REQUIRED WORK:
Here the job is to copy the data exactly and to exclude every image from it.

[[ MATERIAL PROVIDED open ]]

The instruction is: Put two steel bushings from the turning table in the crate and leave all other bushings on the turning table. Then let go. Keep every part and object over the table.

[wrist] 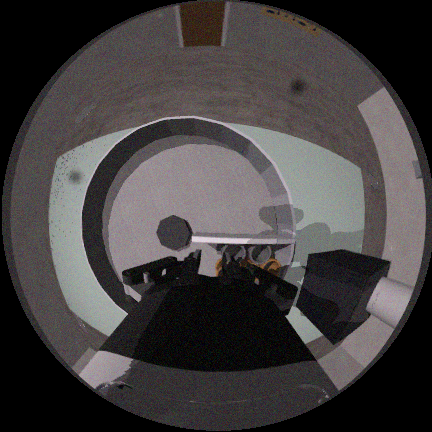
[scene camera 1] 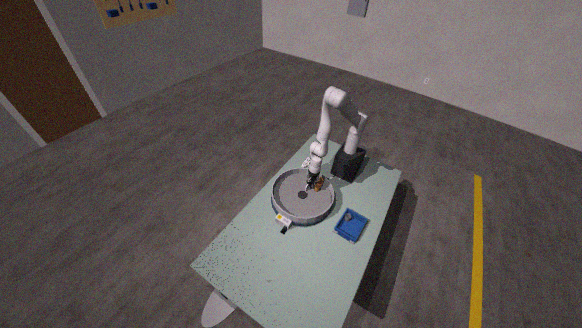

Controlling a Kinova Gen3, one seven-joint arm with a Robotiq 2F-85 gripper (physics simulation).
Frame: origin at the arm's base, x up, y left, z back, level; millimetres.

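Seen in the pictures: gripper, fingertip midpoint: (wrist: 211,256) (scene camera 1: 311,184); arm's base, origin of the base link: (wrist: 375,293) (scene camera 1: 350,150).
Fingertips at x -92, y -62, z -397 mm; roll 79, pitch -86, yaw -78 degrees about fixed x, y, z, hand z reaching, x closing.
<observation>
Pixels of each thing's top centre, then the offset from my fingertips to it. "spot": a spot on its surface instead. Level surfaces: height alone.
- turning table, middle of its top: (wrist: 171,232) (scene camera 1: 302,194) dx -51, dy -14, dz -75 mm
- straight light divider, surface spot: (wrist: 235,239) spot: dx -10, dy -28, dz +31 mm
- blue crate, middle of its top: (scene camera 1: 351,223) dx -62, dy +356, dz -43 mm
- grey bushing, middle of its top: (scene camera 1: 348,216) dx -69, dy +314, dz -3 mm
- dark hub, middle of its top: (wrist: 171,232) (scene camera 1: 302,194) dx -51, dy -14, dz -75 mm
- small white box, surface spot: (scene camera 1: 283,220) spot: dx -54, dy +19, dz -313 mm
- pale green table, its level: dx -112 mm
The turning table (scene camera 1: 295,211) (wrist: 210,185) is a round grey tray with a raised rim. My gripper (scene camera 1: 309,187) (wrist: 211,256) is low over its robot side, with its fingers partly open and nothing between them. In the wrist view, two grey steel-looking bushings (wrist: 224,251) (wrist: 260,262) stand beside the straight light divider (wrist: 235,239). Orange bushings (scene camera 1: 319,184) (wrist: 276,265) are close to them, partly hidden by the right finger. The blue crate (scene camera 1: 353,229) is on the table, beside the turning table; one grey bushing (scene camera 1: 348,217) is in its corner.
A dark hub (scene camera 1: 302,195) (wrist: 174,232) is at the turning table's centre, where the divider ends. A small white box (scene camera 1: 283,220) sits against the outer rim. The black robot base (scene camera 1: 348,163) (wrist: 340,290) stands at one end of the pale green table (scene camera 1: 295,265) (wrist: 325,185).
</observation>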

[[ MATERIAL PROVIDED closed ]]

OUTPUT:
The instruction is: Put two steel bushings from the turning table in the crate and leave all other bushings on the turning table. Then let go. Keep every part and object over the table.

[wrist] 
[scene camera 1] 

Controlling a Kinova Gen3, one seven-joint arm with a Robotiq 2F-85 gripper (physics simulation).
Frame: origin at the arm's base, x up, y left, z back, level; millimetres.

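Seen in the pictures: gripper, fingertip midpoint: (wrist: 211,256) (scene camera 1: 311,184); arm's base, origin of the base link: (wrist: 375,293) (scene camera 1: 350,150).
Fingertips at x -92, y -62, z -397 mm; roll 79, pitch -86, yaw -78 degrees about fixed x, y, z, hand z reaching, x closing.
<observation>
Pixels of each thing's top centre, then the offset from my fingertips to it. "spot": a spot on its surface instead. Level surfaces: height alone.
- turning table, middle of its top: (wrist: 171,232) (scene camera 1: 302,194) dx -51, dy -14, dz -75 mm
- straight light divider, surface spot: (wrist: 235,239) spot: dx -10, dy -28, dz +31 mm
- blue crate, middle of its top: (scene camera 1: 351,223) dx -62, dy +356, dz -43 mm
- grey bushing, middle of its top: (scene camera 1: 348,216) dx -69, dy +314, dz -3 mm
- dark hub, middle of its top: (wrist: 171,232) (scene camera 1: 302,194) dx -51, dy -14, dz -75 mm
- small white box, surface spot: (scene camera 1: 283,220) spot: dx -54, dy +19, dz -313 mm
- pale green table, its level: dx -112 mm
The turning table (scene camera 1: 295,211) (wrist: 210,185) is a round grey tray with a raised rim. My gripper (scene camera 1: 309,187) (wrist: 211,256) is low over its robot side, with its fingers partly open and nothing between them. In the wrist view, two grey steel-looking bushings (wrist: 224,251) (wrist: 260,262) stand beside the straight light divider (wrist: 235,239). Orange bushings (scene camera 1: 319,184) (wrist: 276,265) are close to them, partly hidden by the right finger. The blue crate (scene camera 1: 353,229) is on the table, beside the turning table; one grey bushing (scene camera 1: 348,217) is in its corner.
A dark hub (scene camera 1: 302,195) (wrist: 174,232) is at the turning table's centre, where the divider ends. A small white box (scene camera 1: 283,220) sits against the outer rim. The black robot base (scene camera 1: 348,163) (wrist: 340,290) stands at one end of the pale green table (scene camera 1: 295,265) (wrist: 325,185).
</observation>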

No more work is needed on this exercise.